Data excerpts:
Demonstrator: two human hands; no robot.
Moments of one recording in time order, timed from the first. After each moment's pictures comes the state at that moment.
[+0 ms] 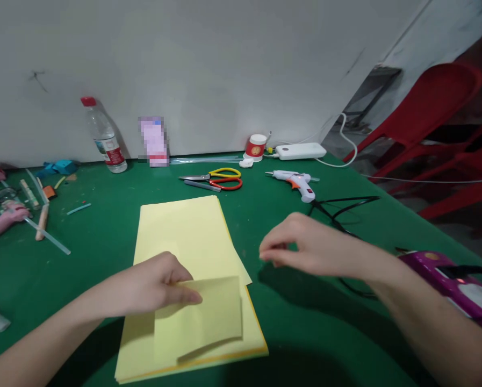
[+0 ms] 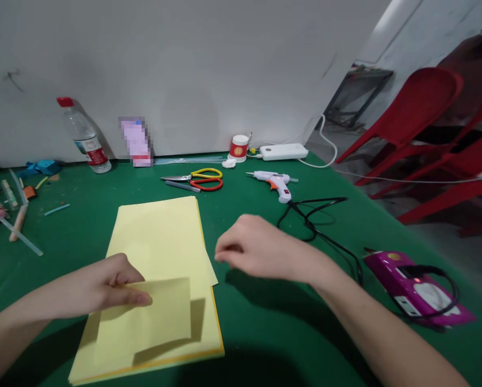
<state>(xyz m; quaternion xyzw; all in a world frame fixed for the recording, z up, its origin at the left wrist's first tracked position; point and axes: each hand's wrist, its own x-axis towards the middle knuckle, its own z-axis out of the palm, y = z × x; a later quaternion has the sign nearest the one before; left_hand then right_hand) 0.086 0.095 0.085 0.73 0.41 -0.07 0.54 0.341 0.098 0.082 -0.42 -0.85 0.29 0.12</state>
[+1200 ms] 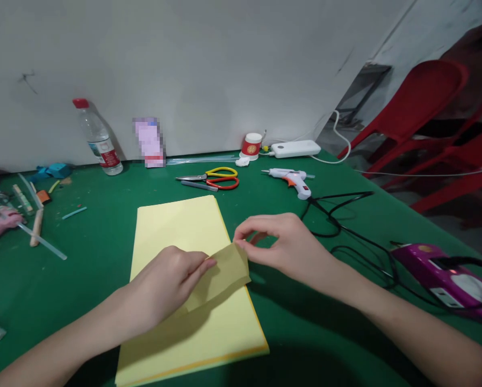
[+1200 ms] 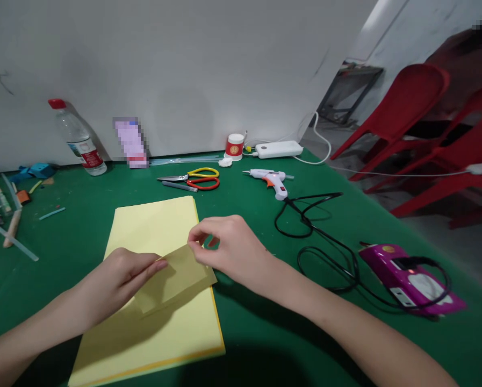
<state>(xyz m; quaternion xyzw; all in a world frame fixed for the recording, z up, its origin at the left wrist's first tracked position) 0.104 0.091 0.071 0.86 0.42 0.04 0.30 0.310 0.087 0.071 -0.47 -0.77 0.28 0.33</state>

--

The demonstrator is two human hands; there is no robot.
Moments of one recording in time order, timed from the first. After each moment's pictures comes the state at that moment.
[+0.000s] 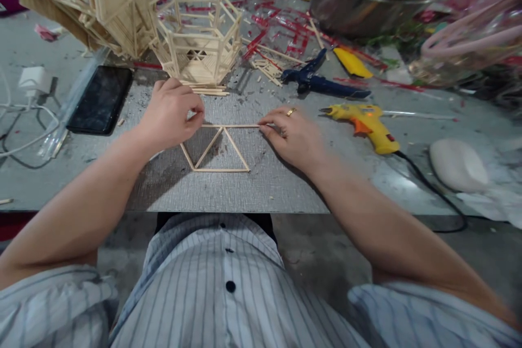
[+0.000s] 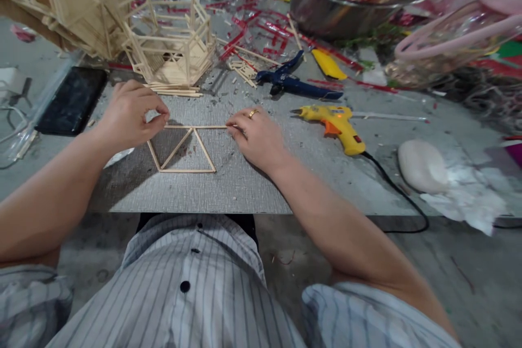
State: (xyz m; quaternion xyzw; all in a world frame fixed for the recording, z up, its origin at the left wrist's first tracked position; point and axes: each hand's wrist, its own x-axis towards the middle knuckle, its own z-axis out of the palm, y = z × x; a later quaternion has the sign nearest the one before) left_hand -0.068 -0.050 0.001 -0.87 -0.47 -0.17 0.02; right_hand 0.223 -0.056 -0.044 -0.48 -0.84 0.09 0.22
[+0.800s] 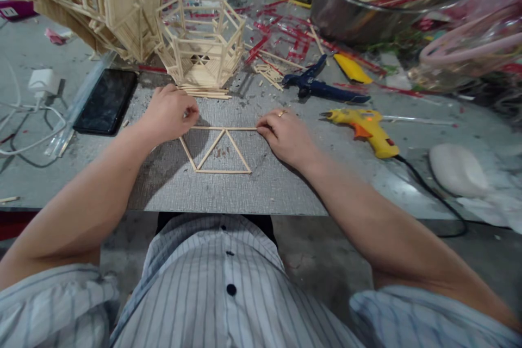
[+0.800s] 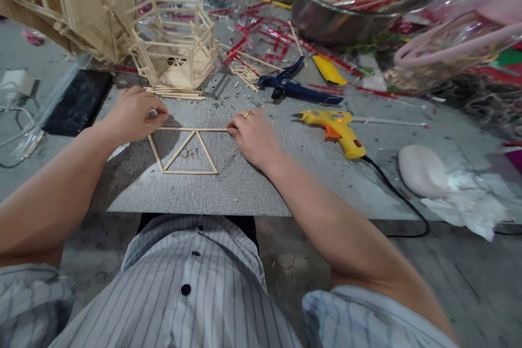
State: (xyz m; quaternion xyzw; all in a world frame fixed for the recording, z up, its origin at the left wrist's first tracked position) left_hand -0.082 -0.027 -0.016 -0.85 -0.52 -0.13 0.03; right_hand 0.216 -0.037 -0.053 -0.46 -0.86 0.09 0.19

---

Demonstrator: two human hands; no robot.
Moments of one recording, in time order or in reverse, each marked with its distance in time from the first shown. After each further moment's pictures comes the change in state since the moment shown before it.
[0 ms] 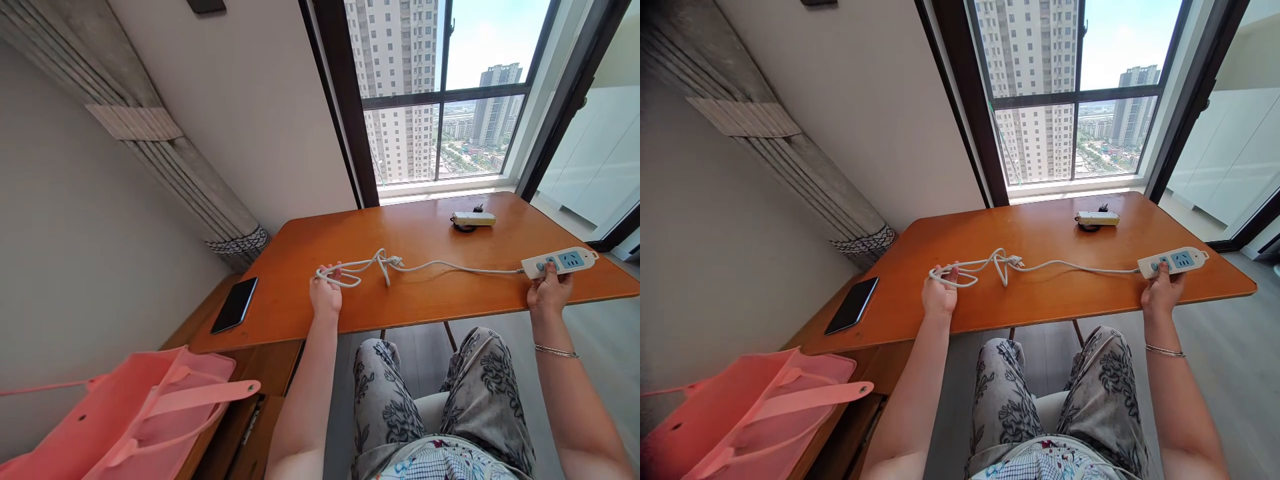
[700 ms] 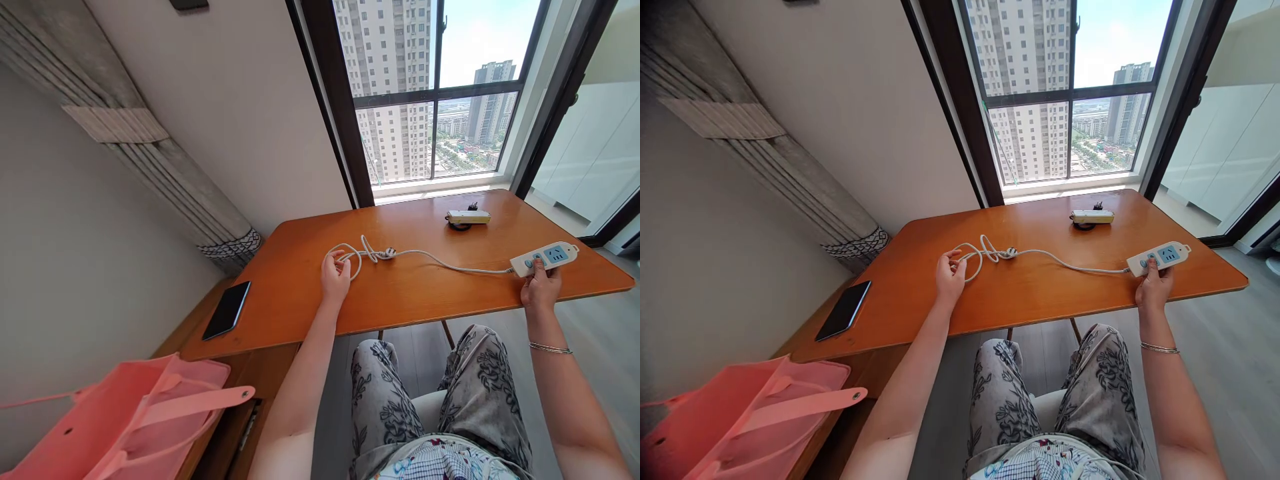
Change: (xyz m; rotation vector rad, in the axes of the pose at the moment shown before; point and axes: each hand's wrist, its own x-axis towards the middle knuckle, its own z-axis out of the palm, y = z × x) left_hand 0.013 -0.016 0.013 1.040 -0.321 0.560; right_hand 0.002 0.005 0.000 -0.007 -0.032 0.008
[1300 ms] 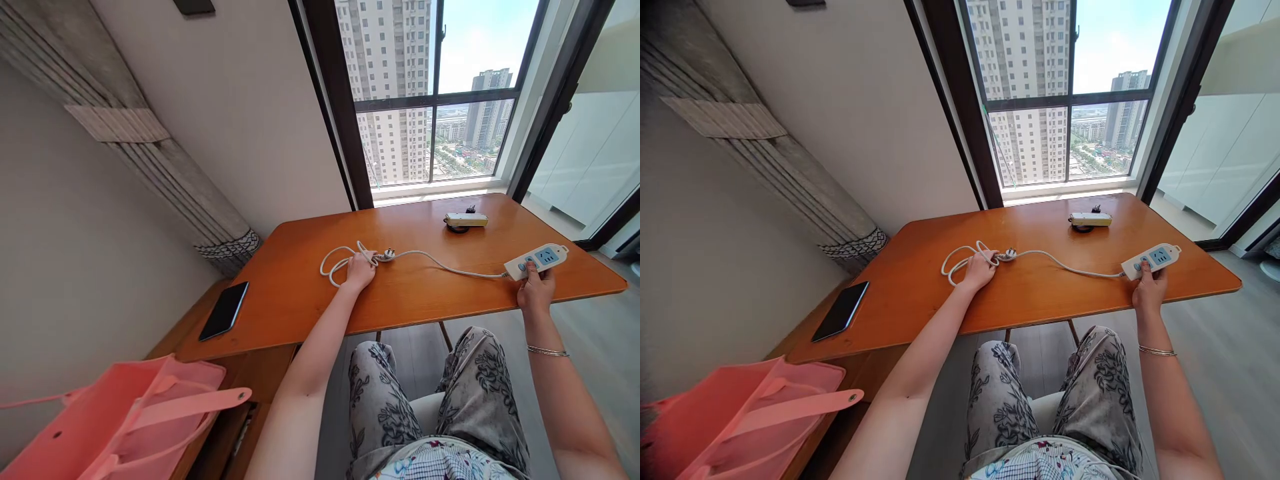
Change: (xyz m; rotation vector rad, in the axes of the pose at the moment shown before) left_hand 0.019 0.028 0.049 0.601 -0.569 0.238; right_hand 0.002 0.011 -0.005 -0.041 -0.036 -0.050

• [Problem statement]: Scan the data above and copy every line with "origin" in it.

• [Answer section]:
<state>(xyz m; quaternion xyzw; all in a world frame fixed for the recording, z up, its origin at the left wrist's first tracked position; point and axes: each hand's wrist, its own x-axis towards the middle knuckle, its own z-axis out of the palm, y = z × x; a later quaternion has the sign nearest the one before; left_hand then right_hand) 0.086 0.095 0.085 0.73 0.41 -0.07 0.54 0.341 0.098 0.082 -0.42 -0.85 0.29 0.12</state>
<state>(xyz m; quaternion xyzw; all in a world frame fixed for the recording, z up, its origin at the left wrist's first tracked position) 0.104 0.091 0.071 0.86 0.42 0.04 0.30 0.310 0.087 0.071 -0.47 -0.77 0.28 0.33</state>
State: (xyz m; quaternion xyzw; all in a world frame fixed for the recording, z up, its origin at the left wrist's first tracked position; point and axes: each hand's wrist, its own x-axis towards the middle knuckle, its own z-axis out of the palm, y = z × x; a later quaternion has the sign nearest the one before) left_hand -0.068 -0.050 0.001 -0.87 -0.47 -0.17 0.02; right_hand 0.223 -0.056 -0.044 -0.48 -0.84 0.09 0.22
State: (xyz m; quaternion xyzw; all in a world frame fixed for the recording, z up, its origin at the left wrist's first tracked position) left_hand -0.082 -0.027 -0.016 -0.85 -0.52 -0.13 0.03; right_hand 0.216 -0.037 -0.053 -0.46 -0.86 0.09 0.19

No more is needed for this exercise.